Important: If the host to which you assign this rule should continue to be monitored through the normal agent, ensure in its settings that Agent and data source programs are run:
13.3. Notifications via an active check
Notification with an active check is more or less the more direct way, and it requires no artificial 'helper host' when executing the data source program, since it has to query each unit individually, but with larger numbers of aggregations it is significantly less efficient and also more complicated to set up.
Putting it all simply: There is an active check which can retrieve the state of BI aggregations using HTTP from the REST API of Checkmk. You can easily set this up with the Setup > Services > Other services > Check State of BI Aggregation rule set:
Note the following:
Enable this rule only for the host that should receive the corresponding new BI service.
The URL must be the one that allows this host to access the Checkmk GUI.
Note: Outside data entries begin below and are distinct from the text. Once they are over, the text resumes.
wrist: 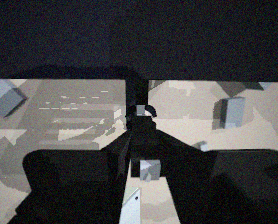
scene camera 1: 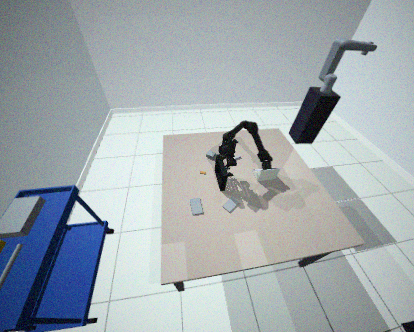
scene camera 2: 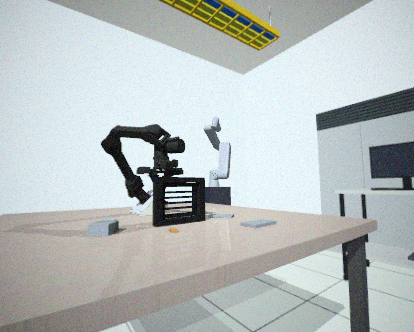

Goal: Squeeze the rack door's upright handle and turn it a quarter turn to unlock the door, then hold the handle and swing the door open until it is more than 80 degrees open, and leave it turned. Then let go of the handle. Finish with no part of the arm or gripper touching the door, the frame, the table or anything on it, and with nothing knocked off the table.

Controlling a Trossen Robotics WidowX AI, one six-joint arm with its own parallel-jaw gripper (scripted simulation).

The pictures show: my gripper and a black rack.
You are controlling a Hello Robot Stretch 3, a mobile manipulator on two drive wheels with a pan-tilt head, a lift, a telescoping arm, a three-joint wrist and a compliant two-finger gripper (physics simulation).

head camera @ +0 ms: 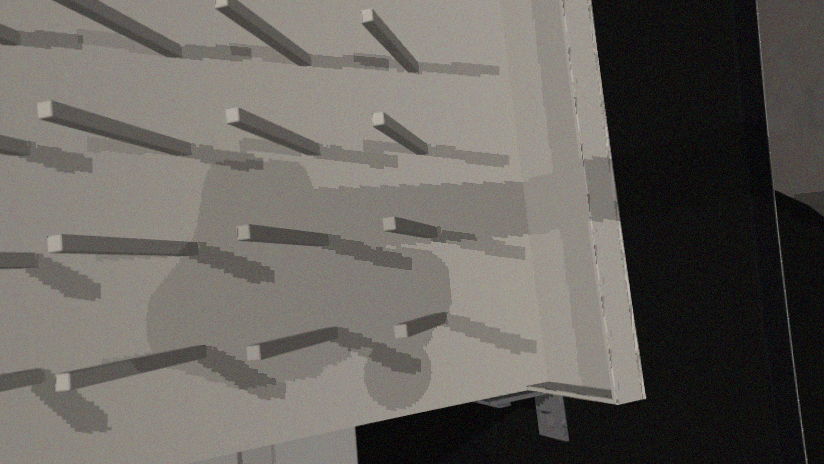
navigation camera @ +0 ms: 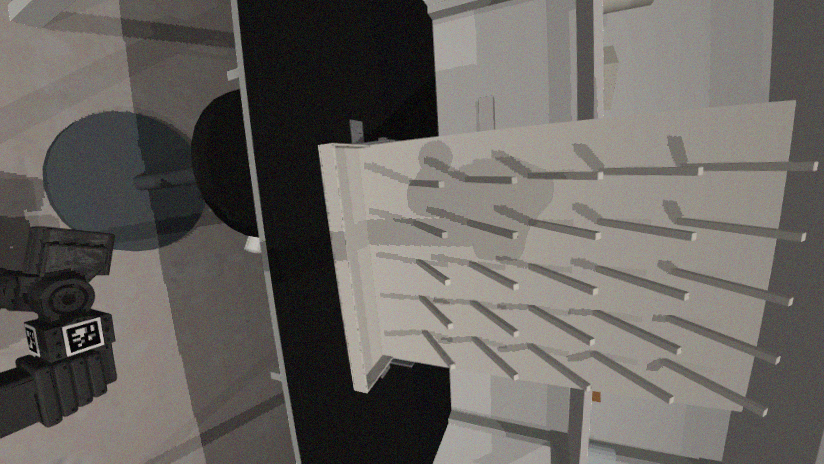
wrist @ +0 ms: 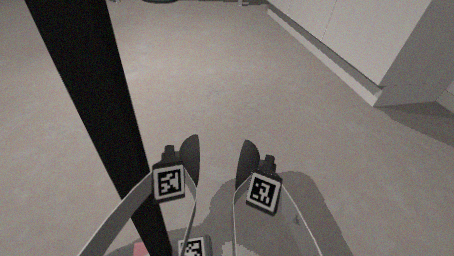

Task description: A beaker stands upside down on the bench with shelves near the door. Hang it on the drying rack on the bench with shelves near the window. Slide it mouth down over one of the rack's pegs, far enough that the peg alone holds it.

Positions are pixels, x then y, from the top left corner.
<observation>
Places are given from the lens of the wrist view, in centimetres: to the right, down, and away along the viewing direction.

The user must be an automation user — only such users may call the REST API. The
automation
user offers itself here as it is always created automatically for such purposes.At Automation Secret enter user’s Automation secret for machine accounts, which you find in the configuration mask of the user properties (only if you use another automation user than
automation
).
In the example Automatically track downtimes of aggregation is activated. Strictly speaking, this means the scheduled downtimes — thus the planned maintenance times. This will make the new active service automatically get a maintenance time, even if the BI aggregation also does this!
The new service then shows — with a delay of up to one
Check Interval of course — the state of the unit.
The example shows the BI-Check on the host srv-mys-1
:
As usual you can assign this service to contacts and use it as a basis for a notifications.